Different models serve different purposes:
Some are better for reasoning
Others for communication
Others for cost-efficient background tasks
The stack adapts continuously, rather than locking into a single provider philosophy.
A Quiet Shift With Big Implications
What’s striking about this approach is how unflashy it is.
No new buzzwords. No radical UI experiments. No insistence that users change how they behave.
Instead, it asks a more uncomfortable question:
If AI can act like a capable teammate, why are we still designing software like it can’t?
The answer may redefine not just consumer products, but how software companies are built—from interfaces to org charts to the meaning of “doing the work”.
Technical Summary
Agent-native software shifts the core abstraction from user-driven workflows to autonomous task execution. Instead of designing screens that guide humans through step-by-step processes, systems are built around long-lived agents that own objectives, maintain state, and operate asynchronously. Interaction becomes event-driven—via email, chat, or APIs—while threads, memory, and decision logs replace dashboards and forms. Human involvement moves upstream to intent setting and downstream to supervision, exception handling, and final approval.
This architectural shift cascades through the stack.

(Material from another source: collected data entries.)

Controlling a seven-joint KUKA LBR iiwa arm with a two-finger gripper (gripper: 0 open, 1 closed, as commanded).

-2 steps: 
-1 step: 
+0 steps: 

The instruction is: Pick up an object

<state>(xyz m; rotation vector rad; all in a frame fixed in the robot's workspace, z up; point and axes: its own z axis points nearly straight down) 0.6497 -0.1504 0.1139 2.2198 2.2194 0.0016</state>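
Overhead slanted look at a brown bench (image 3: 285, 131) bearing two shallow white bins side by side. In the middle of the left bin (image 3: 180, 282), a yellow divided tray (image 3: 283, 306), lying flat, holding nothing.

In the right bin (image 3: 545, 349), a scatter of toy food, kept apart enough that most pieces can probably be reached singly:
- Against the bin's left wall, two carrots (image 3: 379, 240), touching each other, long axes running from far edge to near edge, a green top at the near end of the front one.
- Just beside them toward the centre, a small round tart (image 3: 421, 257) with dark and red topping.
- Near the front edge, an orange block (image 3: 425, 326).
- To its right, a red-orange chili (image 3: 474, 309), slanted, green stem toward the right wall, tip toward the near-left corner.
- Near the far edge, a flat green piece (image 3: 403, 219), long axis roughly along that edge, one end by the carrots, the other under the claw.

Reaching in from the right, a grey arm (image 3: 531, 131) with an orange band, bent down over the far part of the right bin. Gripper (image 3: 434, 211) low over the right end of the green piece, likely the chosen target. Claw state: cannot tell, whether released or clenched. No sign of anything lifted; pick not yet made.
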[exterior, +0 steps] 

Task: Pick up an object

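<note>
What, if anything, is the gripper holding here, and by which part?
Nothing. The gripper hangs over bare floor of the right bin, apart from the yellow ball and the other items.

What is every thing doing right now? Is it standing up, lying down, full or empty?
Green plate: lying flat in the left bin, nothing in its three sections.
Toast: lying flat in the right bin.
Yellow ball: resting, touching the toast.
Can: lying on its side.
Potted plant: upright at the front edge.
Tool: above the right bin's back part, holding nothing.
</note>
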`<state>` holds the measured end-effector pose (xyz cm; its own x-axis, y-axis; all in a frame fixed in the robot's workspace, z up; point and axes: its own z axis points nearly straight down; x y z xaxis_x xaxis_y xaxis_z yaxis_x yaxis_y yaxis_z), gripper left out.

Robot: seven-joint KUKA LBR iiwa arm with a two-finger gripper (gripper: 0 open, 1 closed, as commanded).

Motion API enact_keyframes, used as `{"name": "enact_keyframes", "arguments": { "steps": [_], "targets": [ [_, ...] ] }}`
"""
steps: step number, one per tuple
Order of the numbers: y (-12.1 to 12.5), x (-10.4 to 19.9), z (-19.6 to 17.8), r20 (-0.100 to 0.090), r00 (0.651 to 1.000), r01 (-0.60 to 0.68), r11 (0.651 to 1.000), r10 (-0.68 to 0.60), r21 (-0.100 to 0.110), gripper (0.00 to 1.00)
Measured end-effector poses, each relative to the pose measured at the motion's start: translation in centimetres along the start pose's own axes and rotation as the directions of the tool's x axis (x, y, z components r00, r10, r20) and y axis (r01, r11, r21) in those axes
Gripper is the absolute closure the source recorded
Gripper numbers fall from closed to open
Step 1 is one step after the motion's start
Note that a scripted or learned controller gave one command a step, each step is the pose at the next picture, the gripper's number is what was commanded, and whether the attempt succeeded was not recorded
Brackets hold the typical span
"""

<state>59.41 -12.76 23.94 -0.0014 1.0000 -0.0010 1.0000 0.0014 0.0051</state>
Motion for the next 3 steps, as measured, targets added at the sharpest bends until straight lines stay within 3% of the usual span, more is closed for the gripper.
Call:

UX becomes a coordination layer rather than a control surface, frontends shrink in importance, and backends prioritize orchestration, evaluation, and auditability. Teams optimize for judgment over implementation, using AI to generate, test, and iterate on code continuously. Product velocity is no longer gated by interface complexity but by how well agents are constrained, observed, and corrected—making reliability, traceability, and alignment first-class engineering concerns.